Defense motions denied in fatal crash outside Willmar, Minn.
WILLMAR — District Judge Donald M. Spilseth has denied motions to dismiss the charges against the 22-year-old Cokato man facing 15 felony counts of criminal vehicular homicide or operation for the triple fatal motor vehicle crash last summer east of Willmar.
In an order dated March 29, Spilseth also denied defense motions to suppress statements Paul Anthony Wickenhauser made to law enforcement officials after the Aug. 17 crash that killed Marta Stoffers, 68, of Atwater, her daughter-in-law, Michelle Hoffman, 40, of Eden Prairie, and Hoffman’s 8-year-old daughter Julia.
The felony charges, plus a misdemeanor charge for open bottle, were filed after the three family members were killed in the head-on crash near where U.S. Highway 12 intersects with Kandiyohi County Road 127. Hoffman’s 5-year-old son, Jason, was injured.
The order also schedules a four-day trial to begin July 30 in Kandiyohi County District Court.
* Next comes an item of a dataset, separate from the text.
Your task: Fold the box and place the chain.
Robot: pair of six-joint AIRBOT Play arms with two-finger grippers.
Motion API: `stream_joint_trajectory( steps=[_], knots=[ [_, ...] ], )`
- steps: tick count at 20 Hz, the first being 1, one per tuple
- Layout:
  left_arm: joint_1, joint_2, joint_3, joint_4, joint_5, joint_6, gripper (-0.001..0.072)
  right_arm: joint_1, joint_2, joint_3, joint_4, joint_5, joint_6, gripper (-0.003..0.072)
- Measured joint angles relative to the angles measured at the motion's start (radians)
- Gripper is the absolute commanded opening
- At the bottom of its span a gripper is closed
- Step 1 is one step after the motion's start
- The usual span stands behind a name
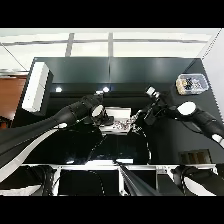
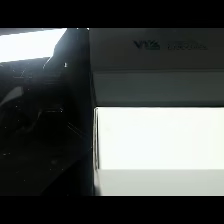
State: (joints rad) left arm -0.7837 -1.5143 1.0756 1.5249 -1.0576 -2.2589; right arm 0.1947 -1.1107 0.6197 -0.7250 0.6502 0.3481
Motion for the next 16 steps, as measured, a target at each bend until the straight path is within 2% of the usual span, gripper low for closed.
stream_joint_trajectory(
  steps=[4,10,13,16],
  knots=[
    [0.000,0.000,0.000,0.000,0.000,0.000,0.0033,-0.047,0.109,0.093,-0.012,0.208,0.189,0.0018],
    [0.000,0.000,0.000,0.000,0.000,0.000,0.0033,-0.071,0.183,0.355,0.080,0.557,0.398,0.0017],
    [0.000,0.000,0.000,0.000,-0.001,0.000,0.0033,-0.072,0.191,0.444,0.196,0.637,0.438,0.0017],
    [0.000,0.000,0.000,0.000,-0.001,0.000,0.0032,-0.071,0.194,0.483,0.295,0.670,0.455,0.0017]
  ],
)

A pretrial hearing has also been scheduled for May 22.
Spilseth also denied a motion challenging the legality of Wickenhauser’s detention by State Patrol Trooper Dennis Koenen in his squad car, finding that a brief detention was warranted because Wickenhauser was involved in a serious accident. In finding that there is sufficient probable cause for the criminal vehicular charges against Wickenhauser, Spilseth found that Wicken- hauser voluntarily admitted that he crossed the center line of traffic with his pickup truck, admitted to officers that he had consumed alcohol and the judge also found that Koenen and Willmar Police Officer James Venenga both smelled alcohol on Wickenhauser and noted that the young man had bloodshot eyes.
Alcohol impairment is the basis for criminal vehicular charges.
Wickenhauser’s attorney, Lynne Torgerson, had argued during a March 12 hearing that her client had passed the only field sobriety test he was given, a preliminary breath test that showed a 0.07 percent blood-alcohol content. The legal limit for driving while impaired charges is 0.08 percent.
A later blood test showed 0.09 percent.
Torgerson had argued that blood test never should have occurred because there was no probable cause for further testing, but Spilseth’s order detailed his findings that there was probable cause.
At the March 12 hearing, Torgerson said she had the results of three blood tests performed on Wickenhauser — a blood serum test, a test by an independent testing agency and the preliminary breath test reading — that show her client was not legally intoxicated.
Assistant County Attorney John Kallestad argued at the same hearing that there is case law, appeals court and Supreme Court decisions that show that the possibility of impairment, the presence of injuries or the possibility of negligence have been found to provide sufficient probable cause — or the legal foundation — for blood-alcohol content testing to be conducted in criminal vehicular cases.